■ Description of the task ■
Return the records, each one exactly as written.

(Working data Opens)

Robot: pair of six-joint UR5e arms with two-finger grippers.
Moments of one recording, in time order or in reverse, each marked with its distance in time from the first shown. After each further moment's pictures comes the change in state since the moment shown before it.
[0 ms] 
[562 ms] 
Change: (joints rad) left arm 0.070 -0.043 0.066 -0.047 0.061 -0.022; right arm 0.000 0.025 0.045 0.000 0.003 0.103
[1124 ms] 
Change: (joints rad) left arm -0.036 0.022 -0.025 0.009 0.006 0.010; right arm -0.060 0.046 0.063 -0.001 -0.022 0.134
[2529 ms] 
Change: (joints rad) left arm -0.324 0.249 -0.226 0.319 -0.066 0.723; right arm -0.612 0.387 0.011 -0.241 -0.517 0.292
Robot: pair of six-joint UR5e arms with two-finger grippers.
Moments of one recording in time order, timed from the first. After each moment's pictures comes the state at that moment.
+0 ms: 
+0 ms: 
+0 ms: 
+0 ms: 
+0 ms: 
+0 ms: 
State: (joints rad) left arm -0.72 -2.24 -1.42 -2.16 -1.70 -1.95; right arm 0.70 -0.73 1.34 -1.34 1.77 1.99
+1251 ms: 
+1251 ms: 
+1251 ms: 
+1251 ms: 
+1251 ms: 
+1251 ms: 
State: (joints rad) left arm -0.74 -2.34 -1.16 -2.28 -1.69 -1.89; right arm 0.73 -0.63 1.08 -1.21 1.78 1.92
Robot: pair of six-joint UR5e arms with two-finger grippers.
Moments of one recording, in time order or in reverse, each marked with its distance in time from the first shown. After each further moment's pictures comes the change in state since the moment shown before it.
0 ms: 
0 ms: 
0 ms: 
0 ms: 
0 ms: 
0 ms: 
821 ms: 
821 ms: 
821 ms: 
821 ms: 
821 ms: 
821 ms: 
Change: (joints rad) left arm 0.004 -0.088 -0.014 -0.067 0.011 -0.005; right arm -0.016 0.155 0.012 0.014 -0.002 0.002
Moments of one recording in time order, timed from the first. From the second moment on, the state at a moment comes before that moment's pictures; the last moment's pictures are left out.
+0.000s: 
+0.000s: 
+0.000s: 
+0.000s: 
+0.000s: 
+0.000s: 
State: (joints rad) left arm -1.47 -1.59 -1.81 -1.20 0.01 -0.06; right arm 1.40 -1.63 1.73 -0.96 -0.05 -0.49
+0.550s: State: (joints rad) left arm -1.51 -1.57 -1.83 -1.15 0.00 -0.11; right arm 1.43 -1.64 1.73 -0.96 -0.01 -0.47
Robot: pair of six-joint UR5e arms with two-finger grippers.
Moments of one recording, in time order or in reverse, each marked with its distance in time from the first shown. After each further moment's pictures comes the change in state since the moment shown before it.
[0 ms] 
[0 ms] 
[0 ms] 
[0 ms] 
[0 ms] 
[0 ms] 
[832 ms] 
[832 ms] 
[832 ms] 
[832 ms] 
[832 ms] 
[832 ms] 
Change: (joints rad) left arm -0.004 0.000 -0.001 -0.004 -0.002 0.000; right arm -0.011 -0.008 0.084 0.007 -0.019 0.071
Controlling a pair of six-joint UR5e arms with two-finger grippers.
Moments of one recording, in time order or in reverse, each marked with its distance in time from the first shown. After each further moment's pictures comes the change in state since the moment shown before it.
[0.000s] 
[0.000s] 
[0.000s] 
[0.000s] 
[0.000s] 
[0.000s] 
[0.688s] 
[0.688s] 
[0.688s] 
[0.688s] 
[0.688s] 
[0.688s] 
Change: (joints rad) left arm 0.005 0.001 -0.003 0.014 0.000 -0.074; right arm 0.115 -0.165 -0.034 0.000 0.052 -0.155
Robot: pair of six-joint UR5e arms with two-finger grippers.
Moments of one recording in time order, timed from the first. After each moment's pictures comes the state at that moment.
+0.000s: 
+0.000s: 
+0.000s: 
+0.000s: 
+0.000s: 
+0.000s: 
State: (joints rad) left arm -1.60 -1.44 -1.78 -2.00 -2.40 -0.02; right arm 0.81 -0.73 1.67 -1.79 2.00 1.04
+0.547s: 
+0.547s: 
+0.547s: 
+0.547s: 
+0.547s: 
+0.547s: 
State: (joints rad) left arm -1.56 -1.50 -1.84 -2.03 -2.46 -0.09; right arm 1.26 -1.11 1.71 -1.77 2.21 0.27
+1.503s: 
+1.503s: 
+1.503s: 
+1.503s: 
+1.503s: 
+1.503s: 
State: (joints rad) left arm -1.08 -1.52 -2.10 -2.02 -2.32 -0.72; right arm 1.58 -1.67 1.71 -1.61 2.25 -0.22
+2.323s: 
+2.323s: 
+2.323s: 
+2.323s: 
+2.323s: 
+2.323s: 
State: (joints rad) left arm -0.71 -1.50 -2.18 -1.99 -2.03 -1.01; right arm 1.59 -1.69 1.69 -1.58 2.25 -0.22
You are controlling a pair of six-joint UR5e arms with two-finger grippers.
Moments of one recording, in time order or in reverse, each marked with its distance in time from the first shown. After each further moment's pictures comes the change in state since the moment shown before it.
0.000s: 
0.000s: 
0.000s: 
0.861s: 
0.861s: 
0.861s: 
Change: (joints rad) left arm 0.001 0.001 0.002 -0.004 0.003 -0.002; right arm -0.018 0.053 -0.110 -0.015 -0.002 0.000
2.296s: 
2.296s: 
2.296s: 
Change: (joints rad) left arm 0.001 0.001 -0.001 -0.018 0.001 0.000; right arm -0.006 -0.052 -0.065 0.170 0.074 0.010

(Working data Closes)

■ Task solution ■
Robot: pair of six-joint UR5e arms with two-finger grippers.
Moments of one recording, in time order or in reverse, each marked with its distance in time from the first shown. After each further moment's pictures comes the change in state since the moment shown before it.
[0 ms] 
[562 ms] 
Change: (joints rad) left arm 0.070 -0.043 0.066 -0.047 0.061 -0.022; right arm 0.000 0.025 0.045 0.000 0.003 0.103
[1124 ms] 
Change: (joints rad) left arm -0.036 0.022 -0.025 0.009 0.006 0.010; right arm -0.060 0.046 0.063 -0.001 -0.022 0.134
[2529 ms] 
Change: (joints rad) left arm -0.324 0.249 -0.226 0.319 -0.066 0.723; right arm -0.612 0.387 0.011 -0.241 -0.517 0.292
Robot: pair of six-joint UR5e arms with two-finger grippers.
Moments of one recording in time order, timed from the first. After each moment's pictures comes the state at that moment.
+0 ms: 
+0 ms: 
+0 ms: 
+0 ms: 
+0 ms: 
+0 ms: 
State: (joints rad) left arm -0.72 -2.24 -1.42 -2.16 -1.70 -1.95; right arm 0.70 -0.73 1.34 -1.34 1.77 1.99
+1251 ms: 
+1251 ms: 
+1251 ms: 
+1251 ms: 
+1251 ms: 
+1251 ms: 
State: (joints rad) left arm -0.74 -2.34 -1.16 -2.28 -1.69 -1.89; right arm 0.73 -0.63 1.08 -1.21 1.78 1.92
Robot: pair of six-joint UR5e arms with two-finger grippers.
Moments of one recording, in time order or in reverse, each marked with its distance in time from the first shown. After each further moment's pictures comes the change in state since the moment shown before it.
0 ms: 
0 ms: 
0 ms: 
0 ms: 
0 ms: 
0 ms: 
821 ms: 
821 ms: 
821 ms: 
821 ms: 
821 ms: 
821 ms: 
Change: (joints rad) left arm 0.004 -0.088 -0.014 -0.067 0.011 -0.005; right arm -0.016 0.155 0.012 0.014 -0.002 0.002
Moments of one recording in time order, timed from the first. From the second moment on, the state at a moment comes before that moment's pictures; the last moment's pictures are left out.
+0.000s: 
+0.000s: 
+0.000s: 
+0.000s: 
+0.000s: 
+0.000s: 
State: (joints rad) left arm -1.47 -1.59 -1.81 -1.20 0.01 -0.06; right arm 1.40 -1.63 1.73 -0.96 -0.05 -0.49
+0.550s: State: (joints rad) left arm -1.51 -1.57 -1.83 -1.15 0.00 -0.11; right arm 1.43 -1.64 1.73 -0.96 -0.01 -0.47
Robot: pair of six-joint UR5e arms with two-finger grippers.
Moments of one recording, in time order or in reverse, each marked with its distance in time from the first shown. After each further moment's pictures comes the change in state since the moment shown before it.
[0 ms] 
[0 ms] 
[0 ms] 
[0 ms] 
[0 ms] 
[0 ms] 
[832 ms] 
[832 ms] 
[832 ms] 
[832 ms] 
[832 ms] 
[832 ms] 
Change: (joints rad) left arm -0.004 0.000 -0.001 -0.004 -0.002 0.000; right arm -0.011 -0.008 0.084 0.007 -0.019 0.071
Controlling a pair of six-joint UR5e arms with two-finger grippers.
Moments of one recording, in time order or in reverse, each marked with its distance in time from the first shown. After each further moment's pictures comes the change in state since the moment shown before it.
[0.000s] 
[0.000s] 
[0.000s] 
[0.000s] 
[0.000s] 
[0.000s] 
[0.688s] 
[0.688s] 
[0.688s] 
[0.688s] 
[0.688s] 
[0.688s] 
Change: (joints rad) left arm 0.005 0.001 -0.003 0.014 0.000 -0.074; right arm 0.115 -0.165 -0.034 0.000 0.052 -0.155
Robot: pair of six-joint UR5e arms with two-finger grippers.
Moments of one recording in time order, timed from the first. After each moment's pictures comes the state at that moment.
+0.000s: 
+0.000s: 
+0.000s: 
+0.000s: 
+0.000s: 
+0.000s: 
State: (joints rad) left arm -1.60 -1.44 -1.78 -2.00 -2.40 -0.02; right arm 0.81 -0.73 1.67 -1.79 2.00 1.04
+0.547s: 
+0.547s: 
+0.547s: 
+0.547s: 
+0.547s: 
+0.547s: 
State: (joints rad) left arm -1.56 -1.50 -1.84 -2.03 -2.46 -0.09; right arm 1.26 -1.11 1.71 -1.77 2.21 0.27
+1.503s: 
+1.503s: 
+1.503s: 
+1.503s: 
+1.503s: 
+1.503s: 
State: (joints rad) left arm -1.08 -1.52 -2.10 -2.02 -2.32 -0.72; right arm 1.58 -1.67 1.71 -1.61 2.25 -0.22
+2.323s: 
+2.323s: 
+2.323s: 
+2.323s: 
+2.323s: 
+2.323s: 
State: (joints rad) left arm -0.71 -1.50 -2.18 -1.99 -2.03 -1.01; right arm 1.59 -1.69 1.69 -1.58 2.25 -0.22
You are controlling a pair of six-joint UR5e arms with two-finger grippers.
Moments of one recording, in time order or in reverse, each marked with its distance in time from the first shown. After each further moment's pictures comes the change in state since the moment shown before it.
0.000s: 
0.000s: 
0.000s: 
0.861s: 
0.861s: 
0.861s: 
Change: (joints rad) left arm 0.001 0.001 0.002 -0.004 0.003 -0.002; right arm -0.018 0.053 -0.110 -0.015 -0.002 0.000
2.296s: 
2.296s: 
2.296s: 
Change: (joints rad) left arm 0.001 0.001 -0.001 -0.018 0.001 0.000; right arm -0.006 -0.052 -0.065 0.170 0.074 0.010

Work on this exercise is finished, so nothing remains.